Traditional DataFrame aggregations (group_by, agg)
Multiple aggregation functions (count, avg, min, max, sum)
Calculated metrics from aggregated data

Data Extraction Approaches

Struct Casting + Unnest (Recommended for Simple Fields)

For efficient extraction of simple fields, the example uses struct casting with unnest:

# Define schema for structured extraction
word_schema = fc.StructType([
    fc.StructField("word", fc.StringType),
    fc.StructField("speaker", fc.StringType),
    fc.StructField("start", fc.FloatType),
    fc.StructField("end", fc.FloatType),
    fc.StructField("probability", fc.FloatType)
])

# Cast and unnest to extract all fields automatically
words_df.select(
    fc.col("word_data").cast(word_schema).alias("word_struct")
).unnest("word_struct")

Benefits:

More efficient than multiple JQ queries
Automatic type handling through schema
Single operation extracts all fields
Better performance for simple field extraction

JQ Queries (Best for Complex Operations)

Complex array operations still use JQ for maximum power:

# Nested array traversal with variable binding
'.segments[] as $seg | $seg.words[] | {...}'

# Array length calculation
'.words | length'

# Array aggregation for averages
'[.words[].probability] | add / length'

# Object construction with mixed data levels
'{word: .word, segment_start: $seg.start, ...}'

When to Use JQ:

Array aggregations (length, add / length)
Complex transformations
Variable binding and nested operations
Mathematical operations within queries

Running the Example

Prerequisites

Set your OpenAI API key:

bash export OPENAI_API_KEY="your-api-key-here"

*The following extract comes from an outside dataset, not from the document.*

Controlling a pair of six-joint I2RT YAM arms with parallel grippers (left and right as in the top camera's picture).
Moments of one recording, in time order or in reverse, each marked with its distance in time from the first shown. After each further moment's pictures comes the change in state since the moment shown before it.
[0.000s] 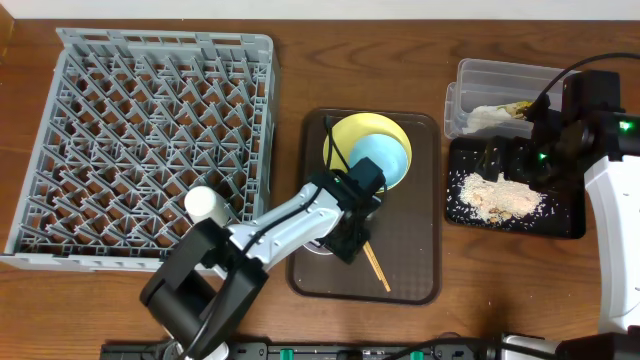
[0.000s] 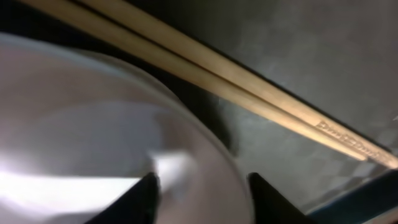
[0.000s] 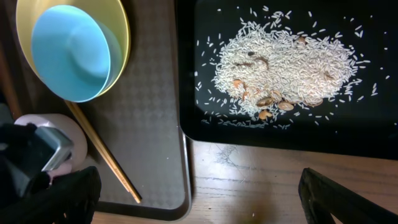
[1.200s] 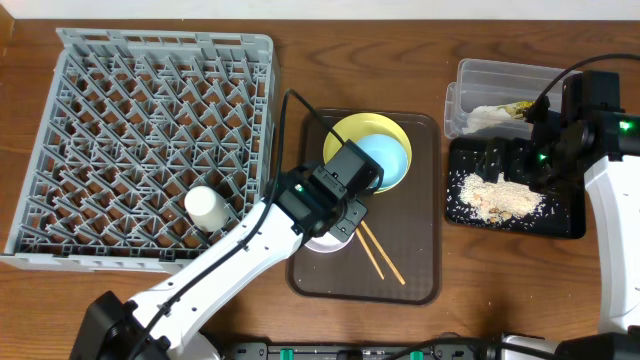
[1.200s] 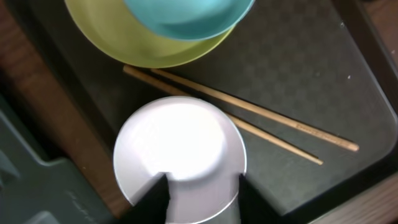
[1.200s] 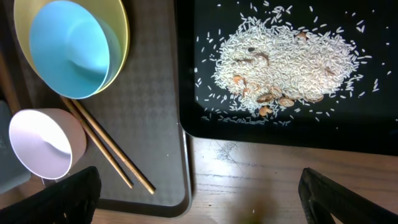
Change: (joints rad) left arm -0.005 -0.323 0.070 -0.039 -0.202 0.001; right arm 0.000 0.000 0.000 -0.012 0.000 0.000
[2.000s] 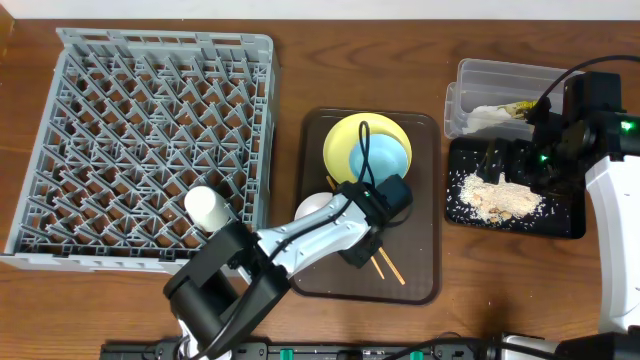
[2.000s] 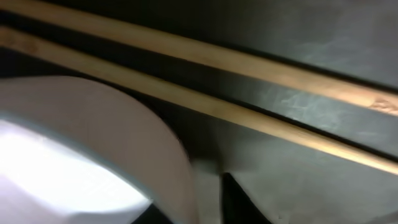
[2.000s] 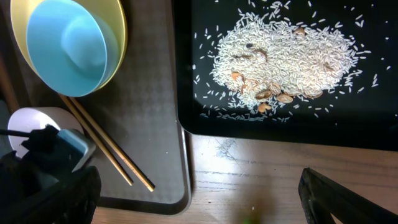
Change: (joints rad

Ensure you have the whisper-transcript.json file in the same directory

Execute

python json_processing.py

Expected Output

The script will display:

Raw JSON data loading and casting
Word-level extraction (showing ~4000+ individual words)
Segment-level analysis (showing conversation segments)
Speaker summary analytics (showing 2 speakers with statistics)
Comprehensive pipeline summary

Technical Highlights

JSON Type System

Demonstrates proper JSON type casting from strings
Shows how to work with Fenic's JsonType for complex operations

JQ Query Complexity

Simple field extraction: .field
Nested traversal: .segments[].words[]
Variable binding: .segments[] as $seg
Array operations: length, add / length
Object construction with mixed data sources

Hybrid Processing Pattern

JSON extraction for granular data access
DataFrame aggregations for analytical operations
Type conversion between JSON and DataFrame types
Calculated fields using both JSON and DataFrame operations

Learning Outcomes

After studying this example, you'll understand:

How to load and cast JSON data in Fenic
Struct casting + unnest for efficient field extraction
Complex JQ queries for advanced data manipulation
When to choose struct casting vs JQ for different use cases
Array processing and aggregation within JSON
Type conversion between JSON and DataFrame types
Hybrid workflows combining multiple extraction approaches
Performance optimization for JSON processing pipelines
Real-world data processing patterns for audio/transcript analysis

This example serves as a comprehensive reference for JSON processing in Fenic, showcasing both the power of JQ integration and the seamless bridge to traditional DataFrame analytics.